-- Task statement --
All that should come back is the lines of the data below from the one containing "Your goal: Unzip" to the one containing "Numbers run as", inclusive, exactly as they stand.

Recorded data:
══════════

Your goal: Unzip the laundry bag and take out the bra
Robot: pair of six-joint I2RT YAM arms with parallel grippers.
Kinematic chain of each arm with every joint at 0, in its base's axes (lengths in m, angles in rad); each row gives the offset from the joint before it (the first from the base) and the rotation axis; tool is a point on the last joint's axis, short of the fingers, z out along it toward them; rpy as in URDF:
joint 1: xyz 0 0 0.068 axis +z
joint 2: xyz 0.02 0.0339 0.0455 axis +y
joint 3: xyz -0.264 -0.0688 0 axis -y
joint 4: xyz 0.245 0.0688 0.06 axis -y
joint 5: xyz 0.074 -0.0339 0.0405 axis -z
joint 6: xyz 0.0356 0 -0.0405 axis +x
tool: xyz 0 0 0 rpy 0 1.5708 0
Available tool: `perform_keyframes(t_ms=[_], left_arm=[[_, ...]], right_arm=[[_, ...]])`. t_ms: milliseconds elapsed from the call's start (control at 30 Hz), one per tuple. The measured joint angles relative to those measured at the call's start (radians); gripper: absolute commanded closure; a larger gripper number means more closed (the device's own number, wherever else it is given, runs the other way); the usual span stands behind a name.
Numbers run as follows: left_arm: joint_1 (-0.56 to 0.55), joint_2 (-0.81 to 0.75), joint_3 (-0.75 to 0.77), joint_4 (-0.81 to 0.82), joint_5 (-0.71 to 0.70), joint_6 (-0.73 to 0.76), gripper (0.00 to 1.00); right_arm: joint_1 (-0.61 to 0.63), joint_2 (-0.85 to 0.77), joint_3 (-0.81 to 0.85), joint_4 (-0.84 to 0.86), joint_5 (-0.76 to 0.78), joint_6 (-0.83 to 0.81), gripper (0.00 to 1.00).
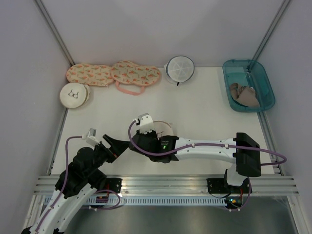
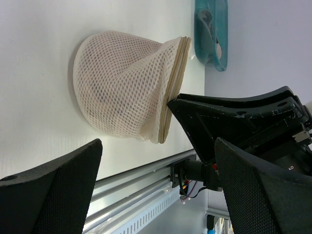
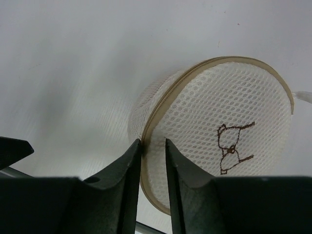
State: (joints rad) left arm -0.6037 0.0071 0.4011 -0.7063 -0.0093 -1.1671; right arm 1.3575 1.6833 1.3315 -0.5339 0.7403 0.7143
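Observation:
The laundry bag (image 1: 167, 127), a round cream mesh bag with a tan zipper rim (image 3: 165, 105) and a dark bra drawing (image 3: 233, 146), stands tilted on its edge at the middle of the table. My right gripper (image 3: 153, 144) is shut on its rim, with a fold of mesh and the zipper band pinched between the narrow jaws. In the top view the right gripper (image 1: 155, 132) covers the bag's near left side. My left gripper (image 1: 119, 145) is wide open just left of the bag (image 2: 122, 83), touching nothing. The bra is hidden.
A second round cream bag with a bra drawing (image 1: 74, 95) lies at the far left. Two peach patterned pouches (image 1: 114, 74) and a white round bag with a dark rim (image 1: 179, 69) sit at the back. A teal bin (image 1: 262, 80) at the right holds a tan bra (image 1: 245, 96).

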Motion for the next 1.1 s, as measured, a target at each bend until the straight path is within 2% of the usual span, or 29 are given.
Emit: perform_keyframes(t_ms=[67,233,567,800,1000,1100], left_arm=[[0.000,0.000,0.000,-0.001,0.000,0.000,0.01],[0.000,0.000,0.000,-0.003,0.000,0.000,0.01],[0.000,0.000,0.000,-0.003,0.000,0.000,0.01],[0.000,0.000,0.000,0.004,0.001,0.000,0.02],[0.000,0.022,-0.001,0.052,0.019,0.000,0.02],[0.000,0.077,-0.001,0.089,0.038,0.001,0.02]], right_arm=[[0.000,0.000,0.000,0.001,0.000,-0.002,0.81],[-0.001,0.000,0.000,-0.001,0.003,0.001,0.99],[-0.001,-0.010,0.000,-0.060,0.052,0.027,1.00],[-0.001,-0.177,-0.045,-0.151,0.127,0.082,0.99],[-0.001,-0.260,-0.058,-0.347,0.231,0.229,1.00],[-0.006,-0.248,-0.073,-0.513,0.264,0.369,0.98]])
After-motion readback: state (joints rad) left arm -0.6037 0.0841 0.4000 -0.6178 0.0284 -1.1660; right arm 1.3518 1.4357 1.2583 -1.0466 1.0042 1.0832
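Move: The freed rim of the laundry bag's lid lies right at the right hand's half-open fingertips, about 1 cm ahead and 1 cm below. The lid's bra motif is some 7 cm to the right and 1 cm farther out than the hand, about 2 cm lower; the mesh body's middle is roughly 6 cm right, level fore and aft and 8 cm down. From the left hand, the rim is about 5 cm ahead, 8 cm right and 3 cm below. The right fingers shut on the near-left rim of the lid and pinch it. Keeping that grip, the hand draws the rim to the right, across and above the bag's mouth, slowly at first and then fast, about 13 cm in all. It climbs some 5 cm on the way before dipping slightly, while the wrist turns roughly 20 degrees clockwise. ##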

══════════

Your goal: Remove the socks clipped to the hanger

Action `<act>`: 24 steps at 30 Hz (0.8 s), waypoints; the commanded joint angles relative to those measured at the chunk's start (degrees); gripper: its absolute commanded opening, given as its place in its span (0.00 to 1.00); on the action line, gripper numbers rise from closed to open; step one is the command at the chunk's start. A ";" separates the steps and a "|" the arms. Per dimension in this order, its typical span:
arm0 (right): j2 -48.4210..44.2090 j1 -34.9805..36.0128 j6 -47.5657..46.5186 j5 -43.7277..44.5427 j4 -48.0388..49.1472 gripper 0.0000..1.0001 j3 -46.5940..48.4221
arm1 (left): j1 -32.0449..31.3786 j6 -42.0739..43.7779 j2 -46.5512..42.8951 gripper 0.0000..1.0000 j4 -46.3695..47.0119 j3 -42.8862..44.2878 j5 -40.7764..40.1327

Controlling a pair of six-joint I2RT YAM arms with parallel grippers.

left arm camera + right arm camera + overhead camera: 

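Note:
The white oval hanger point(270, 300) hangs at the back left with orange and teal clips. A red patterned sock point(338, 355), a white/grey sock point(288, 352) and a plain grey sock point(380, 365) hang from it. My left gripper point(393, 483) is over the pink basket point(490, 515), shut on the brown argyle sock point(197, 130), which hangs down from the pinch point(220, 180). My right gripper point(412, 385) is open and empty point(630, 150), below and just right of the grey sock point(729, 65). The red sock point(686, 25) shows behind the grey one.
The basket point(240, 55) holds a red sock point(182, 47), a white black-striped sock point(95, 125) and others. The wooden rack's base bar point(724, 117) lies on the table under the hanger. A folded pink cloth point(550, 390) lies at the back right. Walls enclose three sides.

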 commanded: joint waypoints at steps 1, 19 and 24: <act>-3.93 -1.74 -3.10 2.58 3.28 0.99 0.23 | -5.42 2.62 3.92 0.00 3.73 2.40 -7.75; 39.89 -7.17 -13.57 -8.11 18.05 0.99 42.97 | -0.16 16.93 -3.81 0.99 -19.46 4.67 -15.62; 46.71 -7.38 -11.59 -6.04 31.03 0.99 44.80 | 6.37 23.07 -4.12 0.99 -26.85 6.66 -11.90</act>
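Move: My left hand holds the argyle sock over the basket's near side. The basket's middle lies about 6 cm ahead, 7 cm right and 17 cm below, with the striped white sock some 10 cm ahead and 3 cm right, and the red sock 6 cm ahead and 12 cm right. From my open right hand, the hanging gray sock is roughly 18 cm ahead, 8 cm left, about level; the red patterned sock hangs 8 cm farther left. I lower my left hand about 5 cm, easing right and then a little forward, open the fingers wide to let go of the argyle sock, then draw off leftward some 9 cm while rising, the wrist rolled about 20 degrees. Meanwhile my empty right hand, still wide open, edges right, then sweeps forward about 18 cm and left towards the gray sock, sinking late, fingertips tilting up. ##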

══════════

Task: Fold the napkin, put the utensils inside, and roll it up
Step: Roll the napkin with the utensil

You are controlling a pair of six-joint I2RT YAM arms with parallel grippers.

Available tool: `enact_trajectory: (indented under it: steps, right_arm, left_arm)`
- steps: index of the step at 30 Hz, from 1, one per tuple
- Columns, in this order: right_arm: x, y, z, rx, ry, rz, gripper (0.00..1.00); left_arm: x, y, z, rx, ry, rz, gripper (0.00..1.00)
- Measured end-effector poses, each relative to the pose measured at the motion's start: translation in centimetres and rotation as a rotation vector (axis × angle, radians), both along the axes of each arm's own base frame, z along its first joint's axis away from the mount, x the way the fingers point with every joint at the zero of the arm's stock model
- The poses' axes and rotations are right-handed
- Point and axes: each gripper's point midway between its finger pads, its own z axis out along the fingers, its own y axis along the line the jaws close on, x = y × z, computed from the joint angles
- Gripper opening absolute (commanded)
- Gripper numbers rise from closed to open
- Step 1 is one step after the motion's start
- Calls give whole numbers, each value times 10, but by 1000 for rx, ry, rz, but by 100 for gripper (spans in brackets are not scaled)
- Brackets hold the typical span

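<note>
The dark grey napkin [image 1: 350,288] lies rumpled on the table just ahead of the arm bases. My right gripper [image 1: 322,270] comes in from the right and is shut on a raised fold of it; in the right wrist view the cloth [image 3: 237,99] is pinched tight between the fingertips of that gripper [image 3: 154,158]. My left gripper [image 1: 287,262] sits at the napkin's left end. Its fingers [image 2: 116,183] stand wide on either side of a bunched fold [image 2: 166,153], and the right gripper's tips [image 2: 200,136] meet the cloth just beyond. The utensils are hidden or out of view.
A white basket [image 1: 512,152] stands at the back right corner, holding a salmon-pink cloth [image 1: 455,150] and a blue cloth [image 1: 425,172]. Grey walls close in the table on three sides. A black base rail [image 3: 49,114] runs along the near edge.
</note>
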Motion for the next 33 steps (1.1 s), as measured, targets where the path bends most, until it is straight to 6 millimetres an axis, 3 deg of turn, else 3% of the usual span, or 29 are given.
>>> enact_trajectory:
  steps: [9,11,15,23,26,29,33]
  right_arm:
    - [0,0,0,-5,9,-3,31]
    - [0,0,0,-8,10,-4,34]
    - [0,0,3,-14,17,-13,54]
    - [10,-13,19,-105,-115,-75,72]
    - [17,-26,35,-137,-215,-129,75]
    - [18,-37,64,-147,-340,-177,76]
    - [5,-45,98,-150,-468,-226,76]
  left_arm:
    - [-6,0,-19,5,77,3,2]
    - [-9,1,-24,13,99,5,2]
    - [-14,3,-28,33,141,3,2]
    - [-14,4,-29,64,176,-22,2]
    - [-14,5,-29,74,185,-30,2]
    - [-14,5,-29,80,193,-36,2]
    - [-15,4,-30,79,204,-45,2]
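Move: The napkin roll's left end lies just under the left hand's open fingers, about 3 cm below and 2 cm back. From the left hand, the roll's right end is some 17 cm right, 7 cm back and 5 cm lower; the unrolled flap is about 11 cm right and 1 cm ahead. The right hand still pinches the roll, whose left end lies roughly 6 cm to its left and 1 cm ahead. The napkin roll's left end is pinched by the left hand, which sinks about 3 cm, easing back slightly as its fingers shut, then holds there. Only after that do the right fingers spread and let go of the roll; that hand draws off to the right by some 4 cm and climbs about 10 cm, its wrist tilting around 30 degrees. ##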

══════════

-- Response for this exercise --
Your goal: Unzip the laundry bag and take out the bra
Robot: pair of six-joint I2RT YAM arms with parallel grippers.
Kinematic chain of each arm with every joint at 0, in its base's axes (lengths in m, angles in rad); each row gives the offset from the joint before it (the first from the base) and the rotation axis; tool is a point on the last joint's axis, short of the fingers, z out along it toward them; rpy as in URDF:
joint 1: xyz 0 0 0.068 axis +z
joint 2: xyz 0.02 0.0339 0.0455 axis +y
joint 3: xyz -0.264 -0.0688 0 axis -y
joint 4: xyz 0.245 0.0688 0.06 axis -y
joint 5: xyz 0.074 -0.0339 0.0405 axis -z
joint 6: xyz 0.0356 0 -0.0405 axis +x
tool: xyz 0 0 0 rpy 0 1.5708 0
Available tool: `perform_keyframes(t_ms=[_], left_arm=[[_, ...]], right_arm=[[_, ...]])`. t_ms: milliseconds elapsed from the call's start (control at 30 Hz), one per tuple. The measured joint angles relative to those measured at the call's start (radians); gripper: absolute commanded closure; a larger gripper number means more closed (the device's own number, wherever else it is given, runs the other way); the usual span stands behind a name.
Numbers run as follows: left_arm: joint_1 (-0.56 to 0.55), joint_2 (-0.81 to 0.75), joint_3 (-0.75 to 0.77), joint_4 (-0.81 to 0.82), joint_5 (-0.71 to 0.70), joint_6 (-0.73 to 0.76), gripper (0.00 to 1.00); right_arm: joint_1 (-0.61 to 0.63), joint_2 (-0.85 to 0.77), joint_3 (-0.81 to 0.85), joint_4 (-0.84 to 0.86), joint_5 (-0.76 to 0.78), joint_6 (-0.83 to 0.81), gripper (0.00 to 1.00).

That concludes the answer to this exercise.